Have no doubt when it comes to zero performance

On the other hand, you should be wary of a complete lack of quality, which reveals itself through 0% values or cases in which users installed the app but didn’t do anything afterwards. Also, take the trends which caused you to flag specific publishers as significant outliers seriously. An example of this would be retention cohorts that look very promising but where the majority of the users didn’t actually complete the first level within the game. These are the publishers you should flag to be checked with the greatest caution. In other words, if retention is zero or the achievement of important levels or metrics is zero, then this becomes a compliance question.

 

3 Post-install event funnels and distribution outliers

Once you’ve tackled the above points and flagged them, there’s an additional step you can take to track down fraud, and that’s establishing post-install event funnels and distribution trends to catch outliers.

Outliers of post-install event funnels

Identify the most crucial events within your app first, and from there reconstruct user paths by segmenting the data based on their behavioral patterns. This will help your partners flag and filter out significant outliers from that trend. Let me illustrate this. From looking at how your app is built, you should be able to suggest a standard user flow in your app. This flow can include events such as opening the app, registering for a game, reaching a certain level, and making a purchase to reach another level. Once you’ve set up these events, it’s key to locate what users from which publishers are behind them. Did they reach other levels after registering? Did they make purchases? According to the percentages of completion stages, which events did they skip?

By sharing these events with your network partner and explaining which trends you consider to be normal, you’ll help proactively flag and pause multiple, non-legit activities.
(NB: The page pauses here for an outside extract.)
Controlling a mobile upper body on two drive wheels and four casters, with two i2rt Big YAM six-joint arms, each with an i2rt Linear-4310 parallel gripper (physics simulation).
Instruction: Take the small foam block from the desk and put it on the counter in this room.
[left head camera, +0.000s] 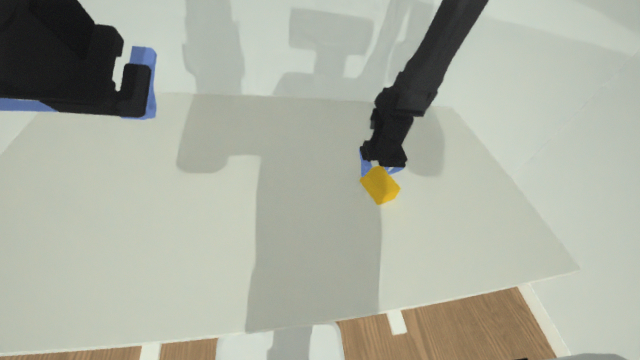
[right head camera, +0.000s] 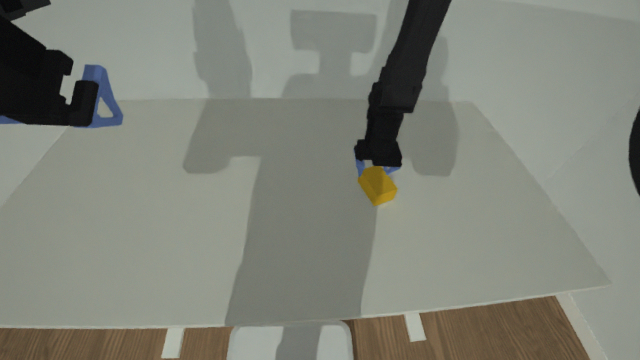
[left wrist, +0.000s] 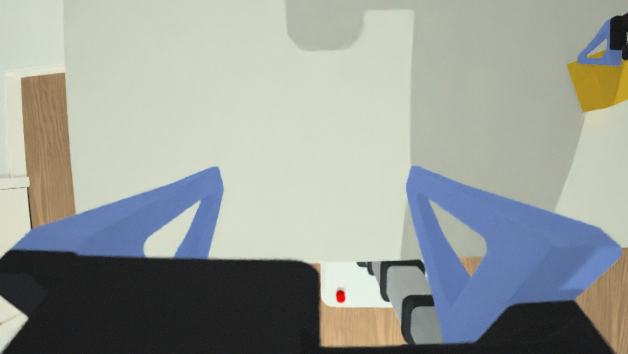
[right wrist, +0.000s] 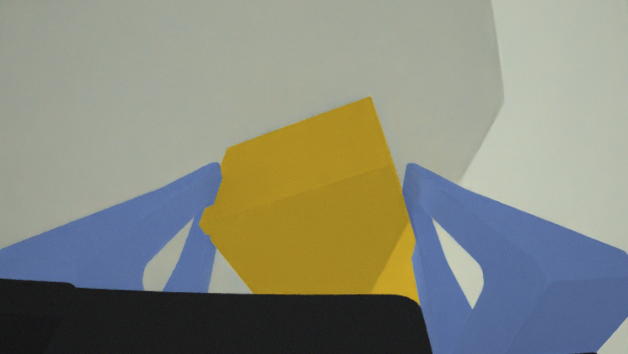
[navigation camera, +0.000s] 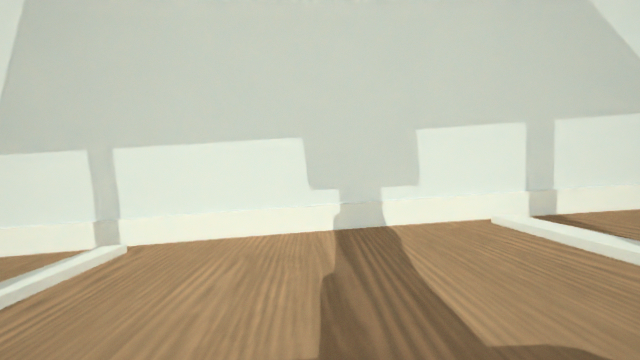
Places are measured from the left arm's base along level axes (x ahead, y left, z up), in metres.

Outliers of post-event distribution trends

You can also dig deeper and flag unusual trends in the events distribution by observing if publishers send post-install events in abnormal spikes. Here, it is helpful to look at how users are behaving within short time frames. You might see outliers rushing through one event to the next in just a few seconds. It’s also effective to watch user activity during abnormal hours. If a publisher sends you all their event activity at night, from their location, I’ll have a guess: fraud. Alarm bells should also go off if they deliver events no other publisher is sending, like user traffic reaching a certain level that has been already been removed from the advertising setup. This all can help you to fight sophisticated bot traffic, e.g. SDK spoofing.

 

Think outside the box

The pure performance optimizations today are strongly shifting towards the direction of compliance. Thinking outside of the box, looking into the trends, developing smart models and studying their outliers will help app developers protect themselves much more efficiently. Glispa is working on flagging and optimizing our traffic based on the post-install data and constantly looking into the ways of improving the existing algorithms.